_PROBLEM DETAILS_. Check every line of the data for the string "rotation" and copy the ones that have it.

(PROVIDED DATA begins)

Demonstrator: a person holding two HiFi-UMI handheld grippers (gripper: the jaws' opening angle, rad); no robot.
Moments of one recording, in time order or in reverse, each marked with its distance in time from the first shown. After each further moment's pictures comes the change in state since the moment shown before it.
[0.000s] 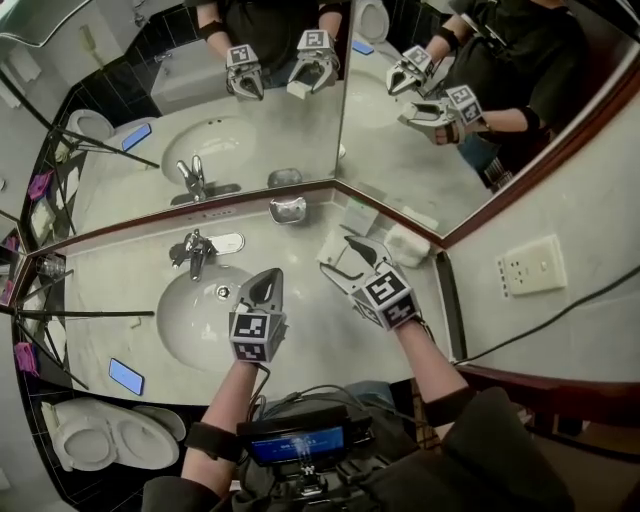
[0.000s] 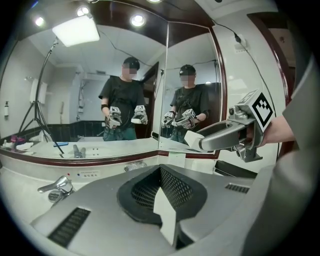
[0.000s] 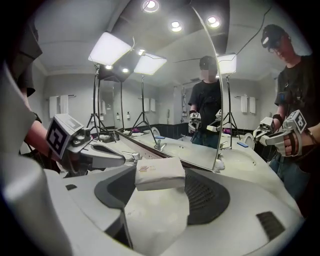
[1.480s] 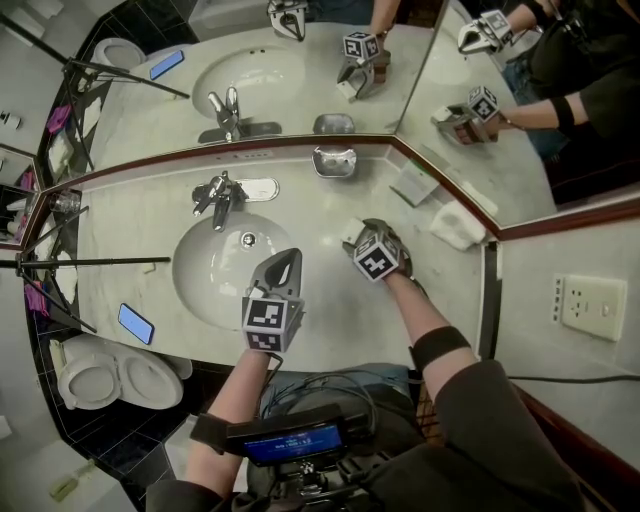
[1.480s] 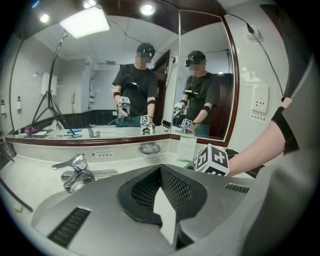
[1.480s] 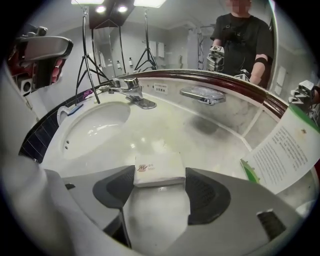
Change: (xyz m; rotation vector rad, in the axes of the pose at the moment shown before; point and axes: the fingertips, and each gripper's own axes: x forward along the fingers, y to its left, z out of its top) left arm -0.011 0.032 -0.057 -0.062 0.117 0.097; right arm 0.161 0.009 -0.219 -0.072 0.540 0.097
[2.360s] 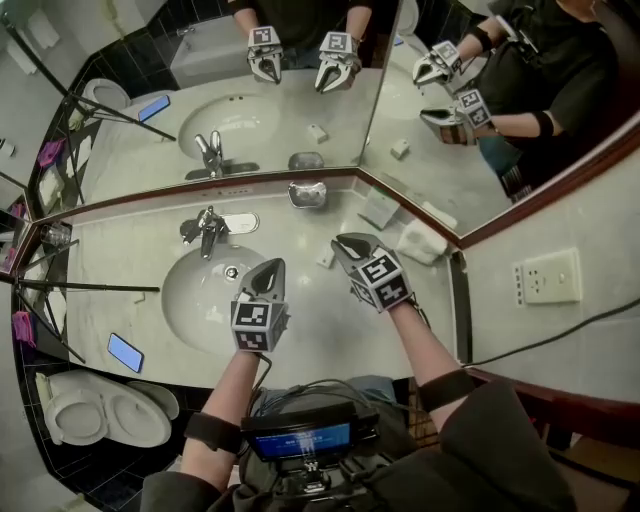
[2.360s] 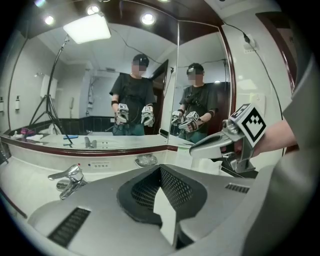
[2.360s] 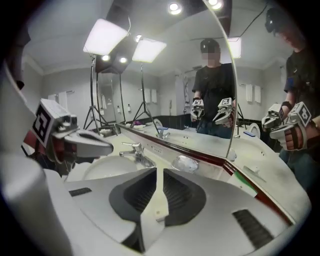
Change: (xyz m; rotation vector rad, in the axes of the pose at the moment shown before) left arm -0.005 -0.004 0.030 -0.012 -0.090 -0.032; right arm -0.175 0.001 0.102 0.092 -0.457 -0.041
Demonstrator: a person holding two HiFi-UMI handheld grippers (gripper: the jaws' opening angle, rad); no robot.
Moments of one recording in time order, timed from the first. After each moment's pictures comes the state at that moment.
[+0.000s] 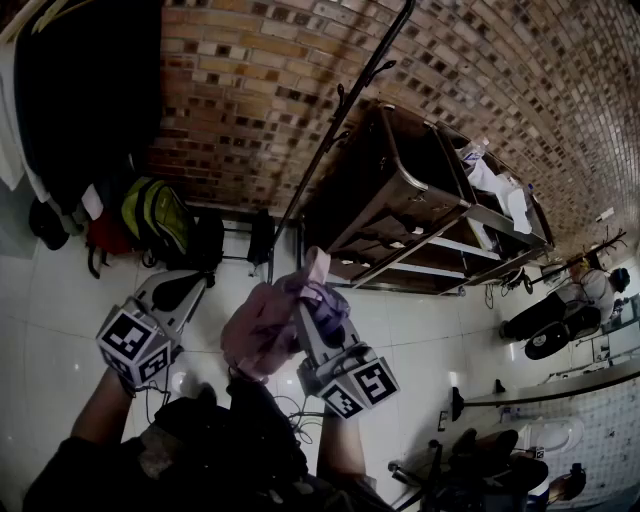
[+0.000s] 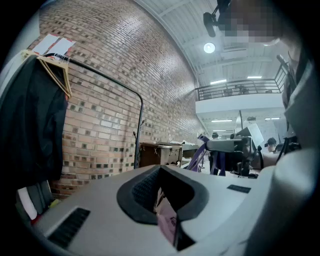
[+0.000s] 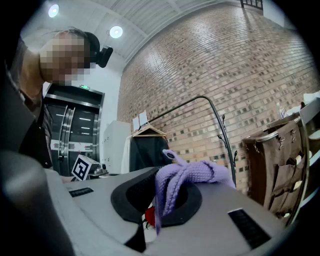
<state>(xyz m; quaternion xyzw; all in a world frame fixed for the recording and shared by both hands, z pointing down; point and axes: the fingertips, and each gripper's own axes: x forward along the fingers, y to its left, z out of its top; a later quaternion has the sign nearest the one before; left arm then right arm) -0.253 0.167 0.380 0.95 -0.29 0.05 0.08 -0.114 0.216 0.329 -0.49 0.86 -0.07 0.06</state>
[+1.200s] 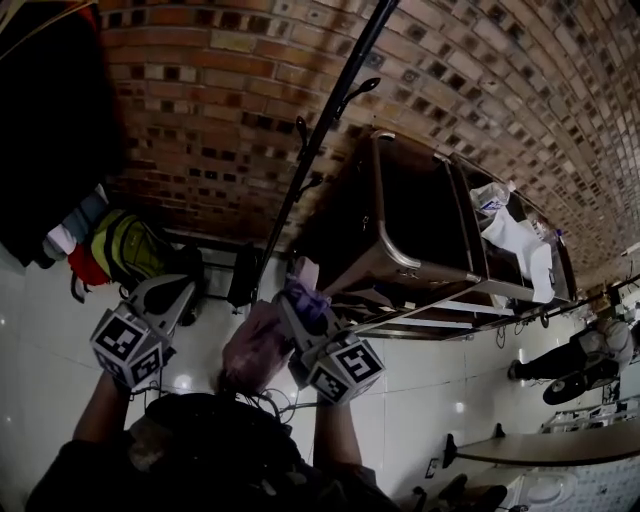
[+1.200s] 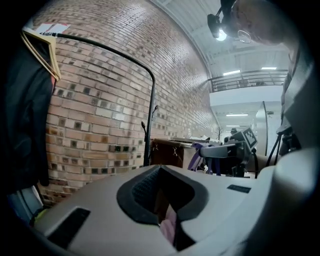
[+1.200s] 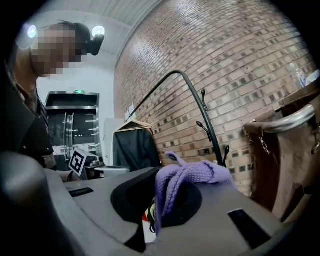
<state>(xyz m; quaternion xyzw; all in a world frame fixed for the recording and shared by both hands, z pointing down) -0.045 -0.065 0.422 0.93 -0.34 0.08 0.11 0.095 -0.055 0.397 -0.43 0.89 -0.14 0.03</state>
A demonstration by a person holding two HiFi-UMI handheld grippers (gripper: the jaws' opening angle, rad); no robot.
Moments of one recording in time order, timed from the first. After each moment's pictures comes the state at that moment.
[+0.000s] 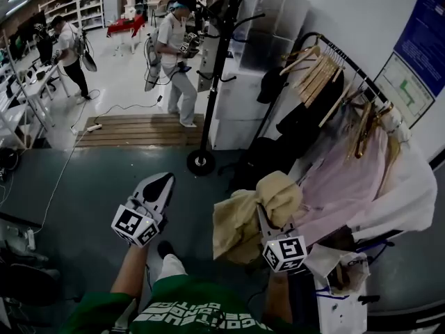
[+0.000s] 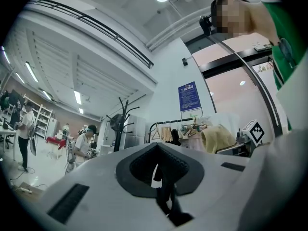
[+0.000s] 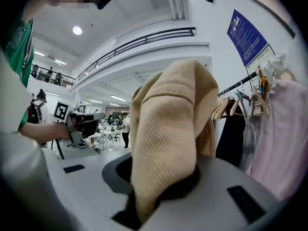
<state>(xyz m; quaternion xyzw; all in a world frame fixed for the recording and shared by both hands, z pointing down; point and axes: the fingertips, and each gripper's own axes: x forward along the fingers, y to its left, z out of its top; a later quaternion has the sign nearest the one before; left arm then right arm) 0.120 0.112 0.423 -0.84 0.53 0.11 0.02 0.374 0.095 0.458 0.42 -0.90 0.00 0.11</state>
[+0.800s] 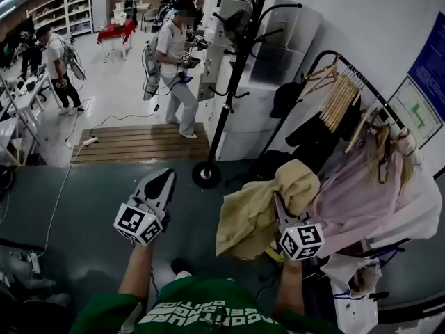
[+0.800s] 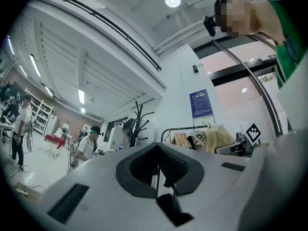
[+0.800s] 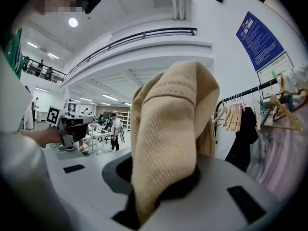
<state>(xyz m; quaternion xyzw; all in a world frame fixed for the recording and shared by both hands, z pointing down) -0.046 0.025 0.406 -0.84 0.52 0.14 0.02 0.249 -0.003 0.416 0.47 -0.88 -0.01 0.10</state>
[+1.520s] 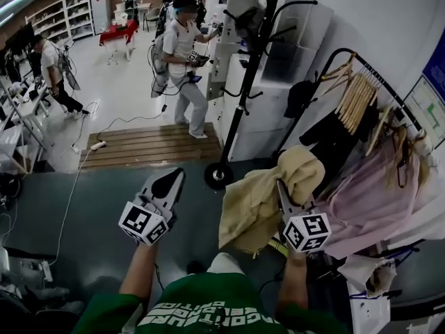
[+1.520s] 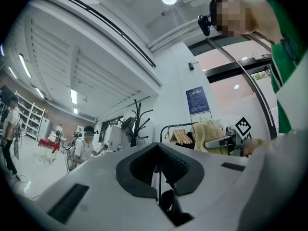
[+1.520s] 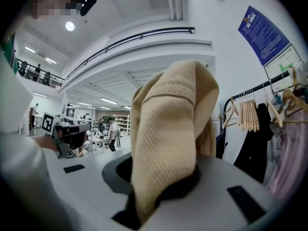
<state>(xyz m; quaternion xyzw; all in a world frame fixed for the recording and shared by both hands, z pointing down) -0.090 -0.013 0.405 -0.86 0.49 0.12 0.03 0.170 -0.054 0.405 0.47 -0.88 0.00 0.08</state>
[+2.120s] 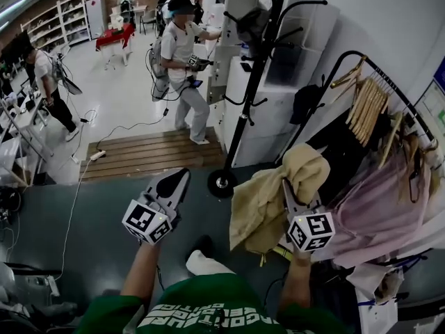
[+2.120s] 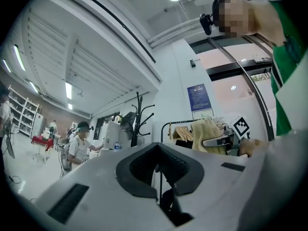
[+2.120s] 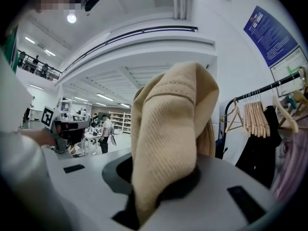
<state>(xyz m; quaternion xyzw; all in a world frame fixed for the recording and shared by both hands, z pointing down) -0.112 -0.101 0.414 -0.88 0.46 0.10 0.02 0.147 -0.133 0.411 0.49 -0.87 -0.02 0.09</state>
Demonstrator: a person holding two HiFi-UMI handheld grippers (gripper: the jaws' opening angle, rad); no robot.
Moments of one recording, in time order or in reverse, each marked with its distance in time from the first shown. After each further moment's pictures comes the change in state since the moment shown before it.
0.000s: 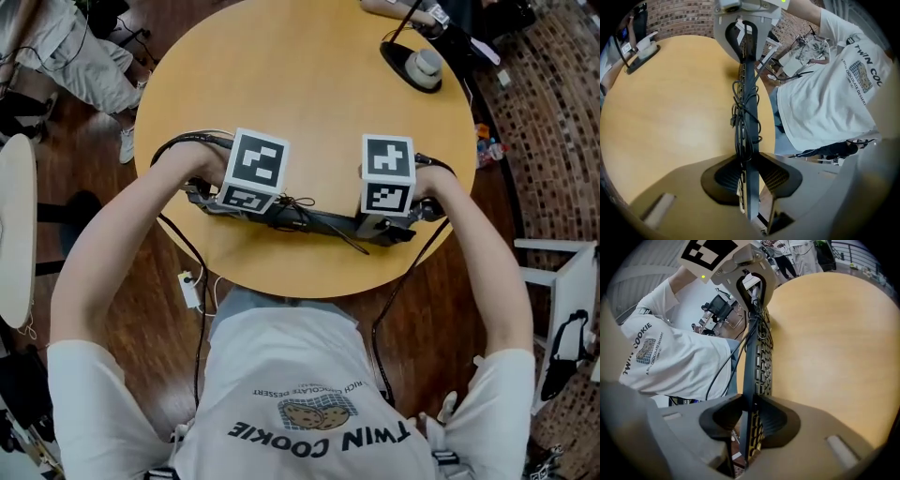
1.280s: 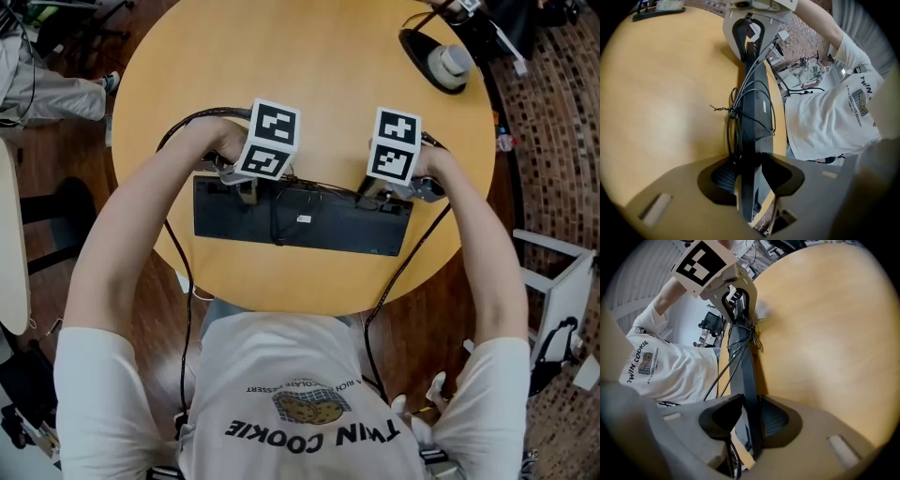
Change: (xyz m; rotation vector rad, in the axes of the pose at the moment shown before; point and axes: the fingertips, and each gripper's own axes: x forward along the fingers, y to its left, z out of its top) left arm 0.034 0.113 -0.011 -0.091 -0.064 -0.286; right arm -0.003 -0.136 0.005 0.173 -0.074 0.159
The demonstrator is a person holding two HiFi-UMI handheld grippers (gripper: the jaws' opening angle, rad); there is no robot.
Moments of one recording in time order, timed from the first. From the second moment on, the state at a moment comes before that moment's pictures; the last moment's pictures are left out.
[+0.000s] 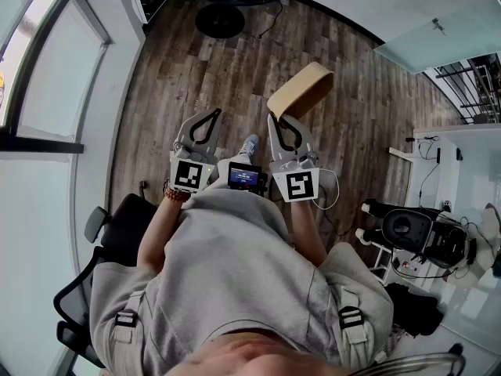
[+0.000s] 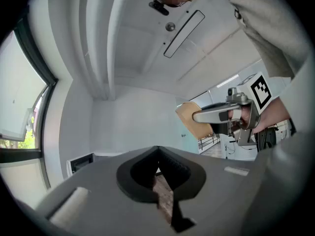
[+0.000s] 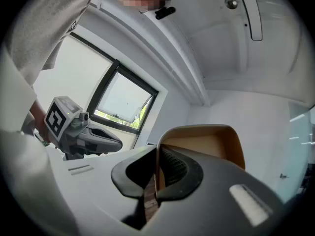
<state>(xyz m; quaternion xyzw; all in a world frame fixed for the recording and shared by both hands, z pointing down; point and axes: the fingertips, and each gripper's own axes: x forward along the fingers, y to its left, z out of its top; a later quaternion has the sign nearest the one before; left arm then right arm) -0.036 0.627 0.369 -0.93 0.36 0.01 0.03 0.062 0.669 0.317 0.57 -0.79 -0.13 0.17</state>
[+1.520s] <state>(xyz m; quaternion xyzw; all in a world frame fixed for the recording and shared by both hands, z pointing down) -0.034 0.562 0.391 -0.93 0.37 -0.02 -0.02 0.083 0.576 0.324 0.58 -0.80 -0.09 0.16</state>
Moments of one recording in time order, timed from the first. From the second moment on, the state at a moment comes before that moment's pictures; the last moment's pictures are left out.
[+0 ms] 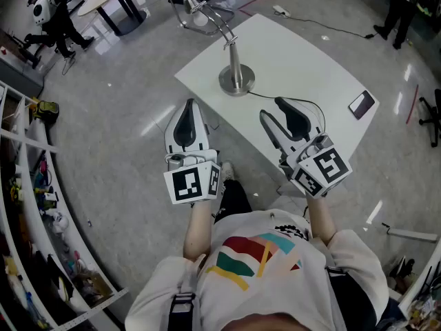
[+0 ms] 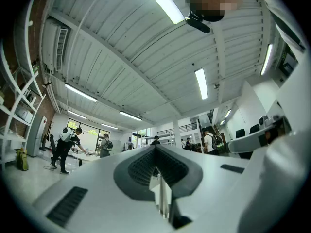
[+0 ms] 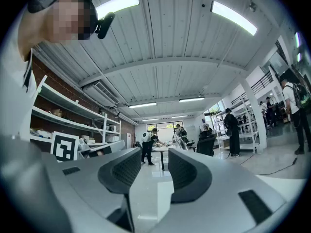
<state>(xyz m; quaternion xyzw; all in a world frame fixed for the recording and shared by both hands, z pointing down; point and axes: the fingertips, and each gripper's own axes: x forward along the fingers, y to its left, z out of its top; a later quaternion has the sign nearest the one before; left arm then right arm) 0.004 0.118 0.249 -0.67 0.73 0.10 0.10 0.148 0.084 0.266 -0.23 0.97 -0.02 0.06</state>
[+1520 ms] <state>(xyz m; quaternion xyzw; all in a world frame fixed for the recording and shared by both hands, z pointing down) -0.141 -0.240 0.233 -0.83 0.55 0.03 0.11 -0.092 -0.239 0.285 -0.22 0.97 -0.06 -0.10</state>
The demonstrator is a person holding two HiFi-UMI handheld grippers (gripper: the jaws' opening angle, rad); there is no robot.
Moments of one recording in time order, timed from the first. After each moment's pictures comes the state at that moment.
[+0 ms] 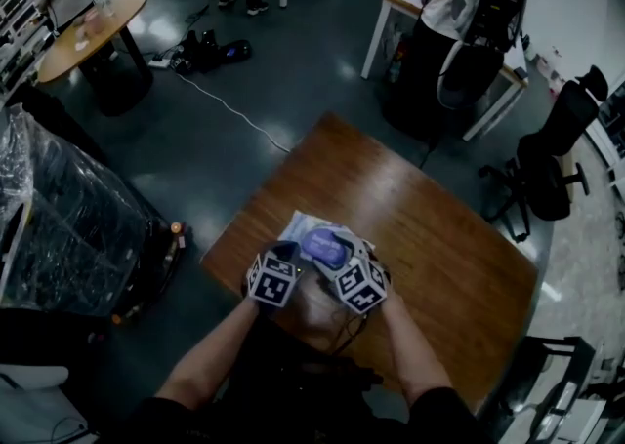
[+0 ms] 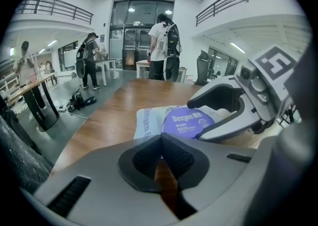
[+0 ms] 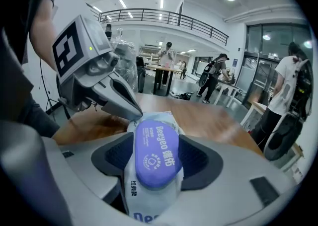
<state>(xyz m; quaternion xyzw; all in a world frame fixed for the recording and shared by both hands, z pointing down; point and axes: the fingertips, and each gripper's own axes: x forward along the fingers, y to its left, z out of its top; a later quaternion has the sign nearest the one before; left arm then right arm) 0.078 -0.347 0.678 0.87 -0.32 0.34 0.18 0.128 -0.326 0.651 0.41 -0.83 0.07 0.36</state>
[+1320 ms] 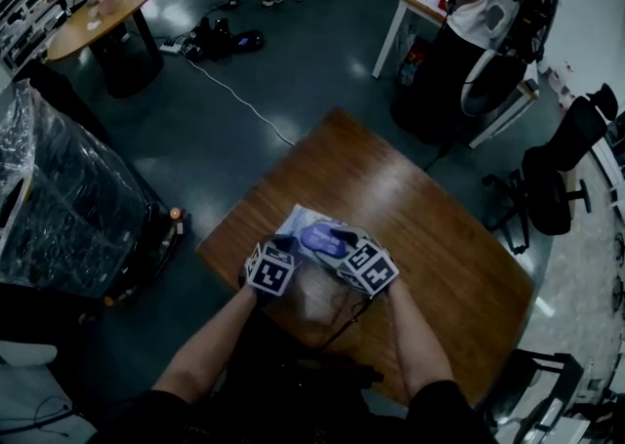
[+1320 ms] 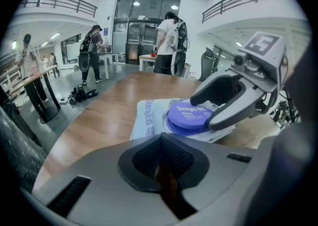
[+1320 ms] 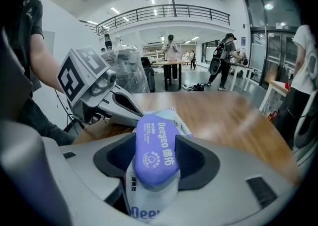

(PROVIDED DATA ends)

_RESULT OF THE TASK_.
Change: (xyz m; rotation vector rad, in the axes of the pose at the moment shown before; point and axes: the fingertips, and each gripper's own axes: x forward along the fingers, y to its left, z out of its top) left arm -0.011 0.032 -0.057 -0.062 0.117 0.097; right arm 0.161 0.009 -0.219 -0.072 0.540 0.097
Change: (xyz m; rotation vector rad, in the axes of the pose at the moment shown before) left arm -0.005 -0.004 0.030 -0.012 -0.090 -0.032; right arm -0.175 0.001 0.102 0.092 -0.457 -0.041
Change: (xyz m; rotation vector rad, in the axes of the pose at the moment shown before; point and axes: the fingertips, and each gripper's own axes: x forward along the fingers, y to its left, z out of its top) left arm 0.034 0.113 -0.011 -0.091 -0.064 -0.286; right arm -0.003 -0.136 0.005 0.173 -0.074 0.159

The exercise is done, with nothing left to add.